Mais soyons honnêtes : vivre pleinement cette vocation imageale dépasse nos forces. Le péché a défiguré l’image divine en nous. Nous sommes incapables, par nous-mêmes, d’honorer pleinement notre dignité. C’est pourquoi le récit de la Genèse doit être relu à la lumière du Christ. Lui, Image parfaite du Père, vient restaurer en nous l’image abîmée. En s’incarnant, en assumant notre humanité, il révèle ce que nous sommes appelés à devenir. En mourant et ressuscitant, il nous ouvre la voie d’une nouvelle création.
L’appel qui nous est adressé aujourd’hui est donc double. D’une part, reconnaître avec gratitude la dignité extraordinaire qui nous a été conférée dès l’origine. Nous sommes images de Dieu ! Cette vérité devrait nous remplir d’émerveillement et de responsabilité. D’autre part, accueillir l’œuvre du Christ qui vient accomplir en nous ce que nous ne pouvons accomplir seuls. Par la grâce baptismale, nous sommes configurés au Christ, devenons participants de la vie divine, commençons dès maintenant à vivre la plénitude de notre vocation imageale.
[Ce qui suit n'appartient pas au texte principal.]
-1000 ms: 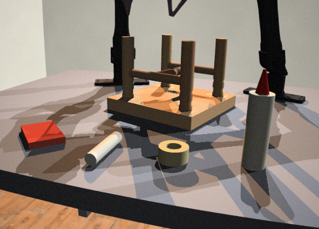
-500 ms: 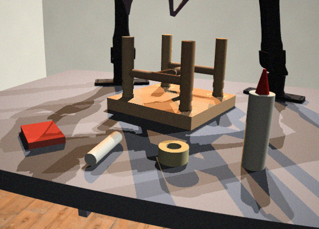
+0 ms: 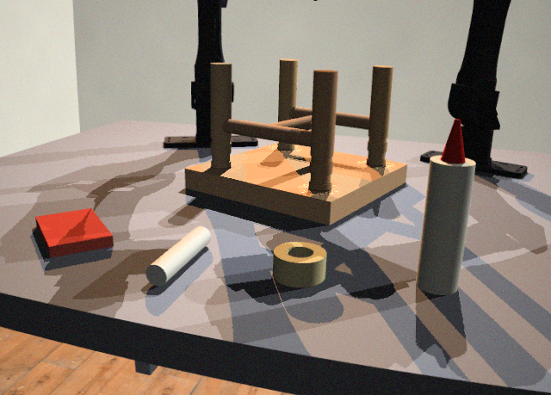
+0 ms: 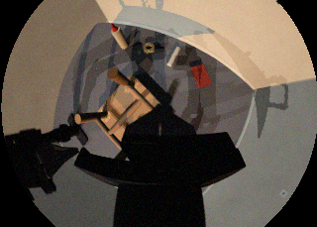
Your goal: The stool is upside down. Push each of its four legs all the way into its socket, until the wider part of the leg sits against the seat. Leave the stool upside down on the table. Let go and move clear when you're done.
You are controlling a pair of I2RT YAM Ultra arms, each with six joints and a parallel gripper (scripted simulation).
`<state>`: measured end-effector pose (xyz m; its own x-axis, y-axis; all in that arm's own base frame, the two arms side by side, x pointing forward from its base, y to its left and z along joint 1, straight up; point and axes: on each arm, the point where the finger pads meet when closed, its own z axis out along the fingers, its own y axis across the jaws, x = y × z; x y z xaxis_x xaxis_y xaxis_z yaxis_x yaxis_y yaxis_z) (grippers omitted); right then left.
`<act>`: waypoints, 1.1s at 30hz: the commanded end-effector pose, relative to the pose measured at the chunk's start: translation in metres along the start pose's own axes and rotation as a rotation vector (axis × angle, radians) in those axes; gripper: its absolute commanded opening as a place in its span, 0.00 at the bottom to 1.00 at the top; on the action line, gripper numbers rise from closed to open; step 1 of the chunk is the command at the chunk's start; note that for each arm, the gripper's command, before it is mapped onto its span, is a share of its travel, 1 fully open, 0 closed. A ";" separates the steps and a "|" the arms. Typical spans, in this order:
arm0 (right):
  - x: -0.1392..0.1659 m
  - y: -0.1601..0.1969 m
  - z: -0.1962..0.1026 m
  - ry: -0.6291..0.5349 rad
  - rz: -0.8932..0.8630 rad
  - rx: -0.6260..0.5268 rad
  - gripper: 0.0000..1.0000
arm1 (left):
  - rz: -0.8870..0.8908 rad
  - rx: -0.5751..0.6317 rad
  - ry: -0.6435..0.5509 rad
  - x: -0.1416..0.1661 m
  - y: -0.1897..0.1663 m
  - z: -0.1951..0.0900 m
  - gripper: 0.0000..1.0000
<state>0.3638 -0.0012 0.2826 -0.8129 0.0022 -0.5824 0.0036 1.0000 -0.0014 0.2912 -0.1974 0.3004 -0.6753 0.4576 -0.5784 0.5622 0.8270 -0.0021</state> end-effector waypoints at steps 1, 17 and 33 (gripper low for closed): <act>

Que ce récit de la Genèse ne reste pas lettre morte, mais devienne ferment de transformation dans nos vies ! Qu’il inspire notre prière, oriente nos choix, guide nos engagements ! Qu’il fasse de nous des témoins joyeux de la dignité humaine, des artisans de justice et de paix, des gardiens vigilants de la création ! Car en honorant l’image de Dieu en nous et autour de nous, c’est Dieu lui-même que nous glorifions.
מַעֲשִׂי
מדיטציה יומית : Chaque matin, répétez trois fois : « Je suis créé(e) à l’image de Dieu » pour ancrer votre dignité dans votre conscience.
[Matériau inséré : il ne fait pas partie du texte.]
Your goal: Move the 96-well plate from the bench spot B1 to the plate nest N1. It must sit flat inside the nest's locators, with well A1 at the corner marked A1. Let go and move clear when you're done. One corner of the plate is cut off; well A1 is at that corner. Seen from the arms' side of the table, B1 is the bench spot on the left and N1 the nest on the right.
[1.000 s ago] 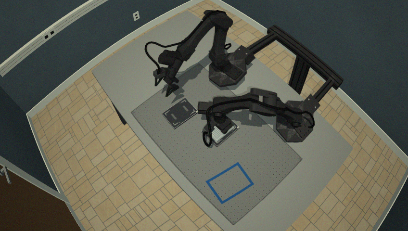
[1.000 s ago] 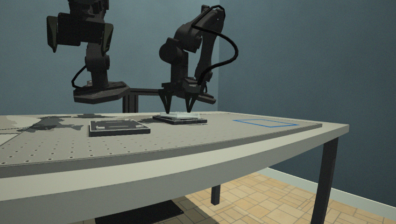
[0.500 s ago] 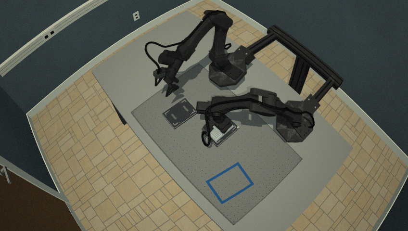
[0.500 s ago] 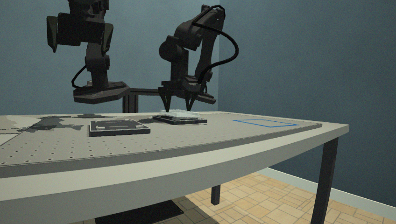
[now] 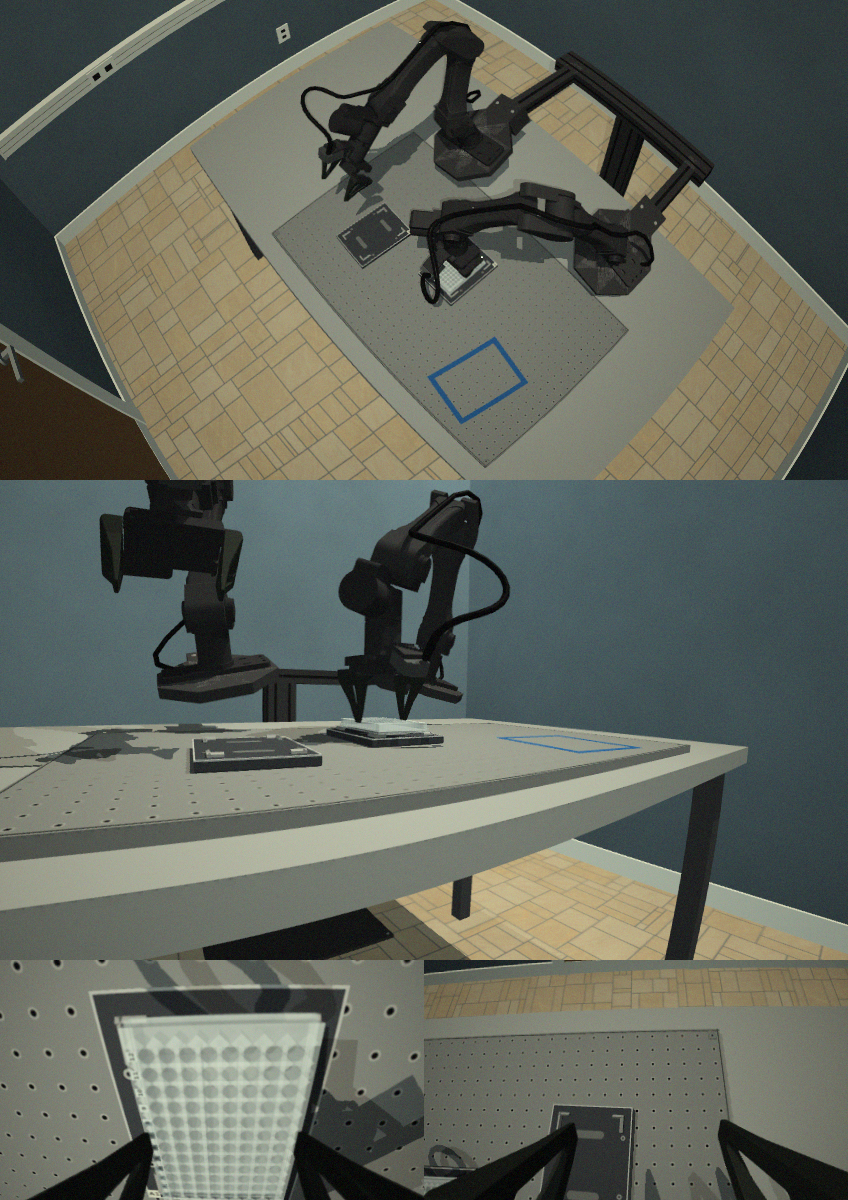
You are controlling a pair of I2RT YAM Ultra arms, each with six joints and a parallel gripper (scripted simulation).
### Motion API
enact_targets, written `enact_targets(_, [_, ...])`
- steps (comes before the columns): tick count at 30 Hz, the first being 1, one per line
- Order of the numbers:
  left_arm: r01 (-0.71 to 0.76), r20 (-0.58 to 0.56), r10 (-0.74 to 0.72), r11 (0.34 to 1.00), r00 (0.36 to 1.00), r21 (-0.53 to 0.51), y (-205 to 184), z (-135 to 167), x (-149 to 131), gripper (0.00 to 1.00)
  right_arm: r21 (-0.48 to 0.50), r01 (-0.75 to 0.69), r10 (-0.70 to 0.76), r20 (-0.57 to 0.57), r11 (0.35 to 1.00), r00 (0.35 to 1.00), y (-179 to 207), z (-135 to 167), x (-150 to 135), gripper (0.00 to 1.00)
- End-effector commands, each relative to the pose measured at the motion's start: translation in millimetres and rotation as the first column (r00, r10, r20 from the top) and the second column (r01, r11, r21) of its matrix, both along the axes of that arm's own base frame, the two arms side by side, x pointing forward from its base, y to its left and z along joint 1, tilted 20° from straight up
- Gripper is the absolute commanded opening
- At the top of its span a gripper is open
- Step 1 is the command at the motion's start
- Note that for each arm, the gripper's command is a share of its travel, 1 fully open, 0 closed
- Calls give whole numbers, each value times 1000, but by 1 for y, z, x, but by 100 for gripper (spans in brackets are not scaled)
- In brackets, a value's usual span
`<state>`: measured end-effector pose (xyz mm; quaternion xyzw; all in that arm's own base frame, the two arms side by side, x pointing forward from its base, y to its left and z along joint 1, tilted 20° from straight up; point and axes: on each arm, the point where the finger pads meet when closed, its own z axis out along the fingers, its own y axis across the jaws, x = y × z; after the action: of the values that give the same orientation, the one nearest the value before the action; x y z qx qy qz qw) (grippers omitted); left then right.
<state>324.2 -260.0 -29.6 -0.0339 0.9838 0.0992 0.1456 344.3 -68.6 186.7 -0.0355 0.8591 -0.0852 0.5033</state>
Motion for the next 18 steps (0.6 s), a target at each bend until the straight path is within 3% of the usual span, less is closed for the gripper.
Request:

Regard contemplatif : Avant de juger ou critiquer quelqu’un, rappelez-vous : « Cette personne est image de Dieu ».
Écologie spirituelle : Adoptez une pratique écologique concrète cette semaine (réduction des déchets, compostage, économie d’eau) en la vivant comme acte spirituel.
Offrande du travail : En commençant votre travail, dites : « Seigneur, je t’offre ce que je vais accomplir aujourd’hui comme participation à ton œuvre créatrice ».
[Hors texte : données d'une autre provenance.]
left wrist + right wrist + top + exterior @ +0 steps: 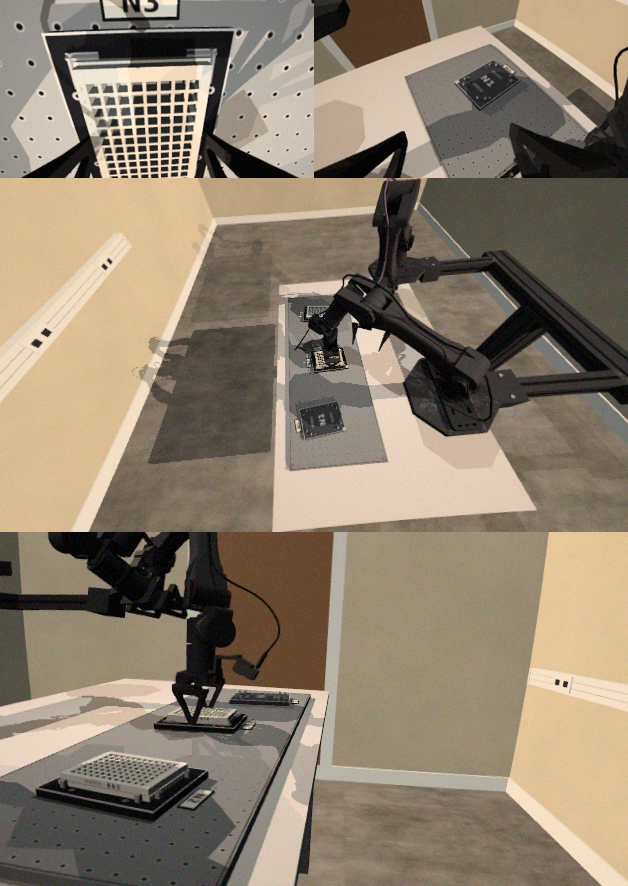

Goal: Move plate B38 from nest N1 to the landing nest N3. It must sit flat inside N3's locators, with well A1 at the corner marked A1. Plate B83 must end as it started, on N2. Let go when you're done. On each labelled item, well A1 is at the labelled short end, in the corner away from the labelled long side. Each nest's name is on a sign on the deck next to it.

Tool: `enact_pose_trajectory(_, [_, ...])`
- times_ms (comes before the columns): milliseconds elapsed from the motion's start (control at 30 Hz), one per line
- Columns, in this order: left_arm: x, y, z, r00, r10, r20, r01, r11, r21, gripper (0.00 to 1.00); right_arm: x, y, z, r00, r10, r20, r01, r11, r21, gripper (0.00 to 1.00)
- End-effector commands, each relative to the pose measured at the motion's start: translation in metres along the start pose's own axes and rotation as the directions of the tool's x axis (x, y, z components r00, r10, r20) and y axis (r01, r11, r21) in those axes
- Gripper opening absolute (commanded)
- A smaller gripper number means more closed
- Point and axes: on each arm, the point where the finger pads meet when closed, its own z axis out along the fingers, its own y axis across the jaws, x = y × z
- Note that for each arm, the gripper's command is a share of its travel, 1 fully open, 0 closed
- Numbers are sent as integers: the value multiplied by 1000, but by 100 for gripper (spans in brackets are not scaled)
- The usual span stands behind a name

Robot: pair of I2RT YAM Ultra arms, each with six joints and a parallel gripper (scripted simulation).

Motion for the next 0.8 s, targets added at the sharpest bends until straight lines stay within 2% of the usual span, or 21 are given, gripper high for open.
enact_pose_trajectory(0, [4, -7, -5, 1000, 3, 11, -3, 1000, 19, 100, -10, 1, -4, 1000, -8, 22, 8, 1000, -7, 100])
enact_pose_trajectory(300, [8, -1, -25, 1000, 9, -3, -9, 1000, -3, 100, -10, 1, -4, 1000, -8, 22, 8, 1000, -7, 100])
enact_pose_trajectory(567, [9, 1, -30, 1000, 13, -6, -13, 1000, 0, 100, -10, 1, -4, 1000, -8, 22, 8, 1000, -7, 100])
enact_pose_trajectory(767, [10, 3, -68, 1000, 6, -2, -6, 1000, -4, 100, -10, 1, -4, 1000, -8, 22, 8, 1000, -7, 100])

Investissement relationnel : Consacrez chaque jour un temps de qualité à une personne proche, sans distraction (téléphone éteint, présence pleine).
Engagement solidaire : Choisissez une cause de justice sociale ou écologique et soutenez-la concrètement (don, bénévolat, sensibilisation).
Sabbat hebdomadaire : Réservez une demi-journée par semaine pour le repos, la prière, la contemplation, sans culpabilité ni productivisme.
הפניות
Texte biblique : Genèse 1,20 – 2,4a (récit sacerdotal de la création), Bible de Jérusalem ou Traduction liturgique de la Bible.
פטריסטיק : Irénée de Lyon, נגד כפירות, Livre V (distinction image/ressemblance) ; Grégoire de Nysse, La Création de l’homme (anthropologie théologique).
תיאולוגיה של ימי הביניים : Thomas d’Aquin, סומה תיאולוגית, Ia, q. 93 (De l’image et ressemblance de Dieu dans l’homme).
מגיסטריום עכשווי : Concile Vatican II, גאודיום וספס, § 12-22 (dignité de la personne humaine) ; Pape François, Laudato si’ (2015), encyclique sur la sauvegarde de la maison commune.
תיאולוגיה עכשווית : Karl Barth, Dogmatique, § 41 (L’homme créé par Dieu) ; Hans Urs von Balthasar, La Gloire et la Croix, tome I (théologie de l’image).
פירושים מקראיים : Claus Westermann, Genesis 1-11: A Commentary (analyse exégétique approfondie) ; André Wénin, D’Adam à Abraham ou les errances de l’humain (lecture narrative et théologique).
רוּחָנִיוּת : Jean-Yves Leloup, Prendre soin de l’être (spiritualité de l’image divine) ; Anselm Grün, L’image de Dieu en nous (méditations pratiques).